Listed records
_ _ _

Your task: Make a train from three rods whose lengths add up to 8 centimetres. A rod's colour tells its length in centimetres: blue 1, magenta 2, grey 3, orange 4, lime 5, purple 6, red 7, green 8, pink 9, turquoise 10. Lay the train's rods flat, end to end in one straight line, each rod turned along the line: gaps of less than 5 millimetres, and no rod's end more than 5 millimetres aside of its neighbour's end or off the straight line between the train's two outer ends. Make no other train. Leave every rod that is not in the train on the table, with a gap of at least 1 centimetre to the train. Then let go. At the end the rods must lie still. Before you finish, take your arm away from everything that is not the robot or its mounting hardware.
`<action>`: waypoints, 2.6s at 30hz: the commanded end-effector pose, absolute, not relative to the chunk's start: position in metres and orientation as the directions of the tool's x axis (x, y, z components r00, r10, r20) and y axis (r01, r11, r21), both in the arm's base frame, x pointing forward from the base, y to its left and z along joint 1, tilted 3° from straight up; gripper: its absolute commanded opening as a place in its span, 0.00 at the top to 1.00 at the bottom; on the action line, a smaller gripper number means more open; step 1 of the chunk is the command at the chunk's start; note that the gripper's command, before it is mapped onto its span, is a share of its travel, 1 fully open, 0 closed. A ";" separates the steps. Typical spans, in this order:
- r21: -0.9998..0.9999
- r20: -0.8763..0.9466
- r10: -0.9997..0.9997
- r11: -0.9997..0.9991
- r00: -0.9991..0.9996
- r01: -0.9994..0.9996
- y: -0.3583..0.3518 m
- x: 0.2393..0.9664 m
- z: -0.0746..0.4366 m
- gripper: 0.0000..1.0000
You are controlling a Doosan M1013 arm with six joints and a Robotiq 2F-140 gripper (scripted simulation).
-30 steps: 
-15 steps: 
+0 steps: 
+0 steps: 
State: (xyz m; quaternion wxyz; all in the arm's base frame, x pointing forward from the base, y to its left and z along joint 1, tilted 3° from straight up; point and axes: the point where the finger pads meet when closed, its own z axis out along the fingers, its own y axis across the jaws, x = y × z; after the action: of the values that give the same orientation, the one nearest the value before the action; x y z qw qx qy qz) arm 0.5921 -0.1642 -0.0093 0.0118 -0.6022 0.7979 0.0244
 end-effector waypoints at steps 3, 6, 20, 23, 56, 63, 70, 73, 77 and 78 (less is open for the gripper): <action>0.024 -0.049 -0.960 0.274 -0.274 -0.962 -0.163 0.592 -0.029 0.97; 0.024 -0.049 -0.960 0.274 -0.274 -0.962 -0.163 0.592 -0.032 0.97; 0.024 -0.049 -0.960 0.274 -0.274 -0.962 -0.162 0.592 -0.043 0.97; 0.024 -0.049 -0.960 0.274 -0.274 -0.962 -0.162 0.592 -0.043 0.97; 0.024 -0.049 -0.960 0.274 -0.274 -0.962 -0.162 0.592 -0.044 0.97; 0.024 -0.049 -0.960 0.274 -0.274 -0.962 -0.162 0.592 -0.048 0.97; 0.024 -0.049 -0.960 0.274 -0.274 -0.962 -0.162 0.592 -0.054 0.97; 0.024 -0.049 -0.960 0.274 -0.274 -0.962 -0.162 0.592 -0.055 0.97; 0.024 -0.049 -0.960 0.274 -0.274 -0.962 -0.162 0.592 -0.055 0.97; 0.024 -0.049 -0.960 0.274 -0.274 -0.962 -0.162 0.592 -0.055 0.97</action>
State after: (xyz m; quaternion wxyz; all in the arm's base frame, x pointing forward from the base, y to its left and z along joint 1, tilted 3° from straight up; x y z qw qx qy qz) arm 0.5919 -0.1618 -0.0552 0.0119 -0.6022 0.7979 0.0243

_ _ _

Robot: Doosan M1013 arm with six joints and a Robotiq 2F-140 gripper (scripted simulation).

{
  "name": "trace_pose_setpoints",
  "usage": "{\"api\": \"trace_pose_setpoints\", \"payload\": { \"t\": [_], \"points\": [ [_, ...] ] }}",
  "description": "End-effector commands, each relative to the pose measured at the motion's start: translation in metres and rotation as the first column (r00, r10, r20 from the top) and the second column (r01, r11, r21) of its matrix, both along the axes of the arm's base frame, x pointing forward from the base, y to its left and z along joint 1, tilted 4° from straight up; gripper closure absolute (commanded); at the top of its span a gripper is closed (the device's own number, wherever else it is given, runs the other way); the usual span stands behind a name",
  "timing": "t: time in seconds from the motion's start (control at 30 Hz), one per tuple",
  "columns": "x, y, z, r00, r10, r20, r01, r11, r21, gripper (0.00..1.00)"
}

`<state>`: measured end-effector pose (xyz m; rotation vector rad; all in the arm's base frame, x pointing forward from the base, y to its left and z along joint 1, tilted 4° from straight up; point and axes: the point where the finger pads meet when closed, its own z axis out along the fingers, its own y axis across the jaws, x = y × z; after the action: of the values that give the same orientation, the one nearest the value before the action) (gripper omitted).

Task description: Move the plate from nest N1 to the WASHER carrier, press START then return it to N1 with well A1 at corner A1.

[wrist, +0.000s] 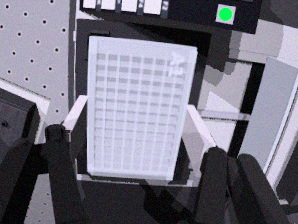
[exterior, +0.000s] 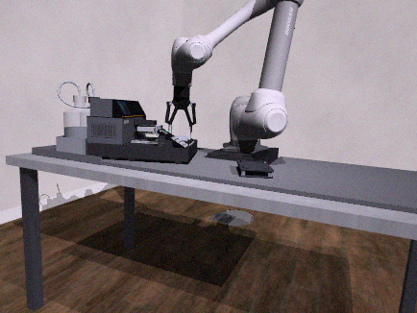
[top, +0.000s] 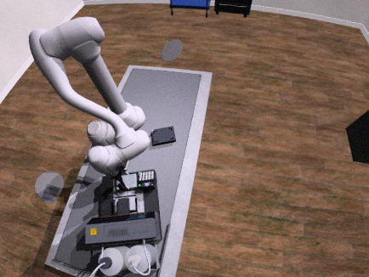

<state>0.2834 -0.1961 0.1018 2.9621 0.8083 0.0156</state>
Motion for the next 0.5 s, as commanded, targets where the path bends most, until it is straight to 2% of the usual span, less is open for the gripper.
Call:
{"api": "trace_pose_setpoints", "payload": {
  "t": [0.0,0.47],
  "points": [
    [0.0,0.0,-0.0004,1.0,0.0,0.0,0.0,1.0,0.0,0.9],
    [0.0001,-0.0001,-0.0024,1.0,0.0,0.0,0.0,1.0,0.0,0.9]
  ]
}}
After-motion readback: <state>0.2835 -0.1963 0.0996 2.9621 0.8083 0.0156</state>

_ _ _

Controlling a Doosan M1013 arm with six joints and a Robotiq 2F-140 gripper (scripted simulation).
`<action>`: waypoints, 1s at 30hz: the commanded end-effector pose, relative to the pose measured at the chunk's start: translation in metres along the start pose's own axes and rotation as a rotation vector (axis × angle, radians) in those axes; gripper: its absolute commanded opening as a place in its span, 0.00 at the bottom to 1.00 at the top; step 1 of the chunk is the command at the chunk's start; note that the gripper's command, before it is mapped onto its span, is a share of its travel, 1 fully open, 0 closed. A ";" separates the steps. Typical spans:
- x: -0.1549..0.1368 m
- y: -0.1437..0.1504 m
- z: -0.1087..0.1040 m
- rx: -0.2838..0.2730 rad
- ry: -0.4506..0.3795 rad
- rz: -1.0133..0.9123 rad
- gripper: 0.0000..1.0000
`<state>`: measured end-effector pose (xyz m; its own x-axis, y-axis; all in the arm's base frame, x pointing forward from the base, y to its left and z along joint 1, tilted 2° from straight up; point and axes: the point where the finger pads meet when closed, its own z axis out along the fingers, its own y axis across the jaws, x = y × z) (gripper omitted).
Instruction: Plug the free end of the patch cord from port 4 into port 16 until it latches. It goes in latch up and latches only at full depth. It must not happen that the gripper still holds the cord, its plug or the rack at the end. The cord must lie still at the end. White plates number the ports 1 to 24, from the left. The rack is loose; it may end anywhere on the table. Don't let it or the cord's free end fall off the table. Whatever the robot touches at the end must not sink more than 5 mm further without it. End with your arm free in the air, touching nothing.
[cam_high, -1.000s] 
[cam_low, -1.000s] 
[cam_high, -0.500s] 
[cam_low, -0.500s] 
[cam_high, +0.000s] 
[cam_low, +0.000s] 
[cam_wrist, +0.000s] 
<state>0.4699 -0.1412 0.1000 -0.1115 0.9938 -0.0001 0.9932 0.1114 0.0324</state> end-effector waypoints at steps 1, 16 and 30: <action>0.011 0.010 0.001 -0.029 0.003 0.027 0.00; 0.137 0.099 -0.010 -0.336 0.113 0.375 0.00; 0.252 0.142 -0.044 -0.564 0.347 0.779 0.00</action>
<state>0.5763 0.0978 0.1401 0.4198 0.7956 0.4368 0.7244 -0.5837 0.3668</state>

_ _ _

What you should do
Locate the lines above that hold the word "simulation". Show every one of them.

Result for this exercise
You are controlling a Doosan M1013 arm with six joints and a Robotiq 2F-140 gripper (scripted simulation).
Robot: Doosan M1013 arm with six joints and a Robotiq 2F-140 gripper (scripted simulation).
Controlling a Doosan M1013 arm with six joints and a Robotiq 2F-140 gripper (scripted simulation).

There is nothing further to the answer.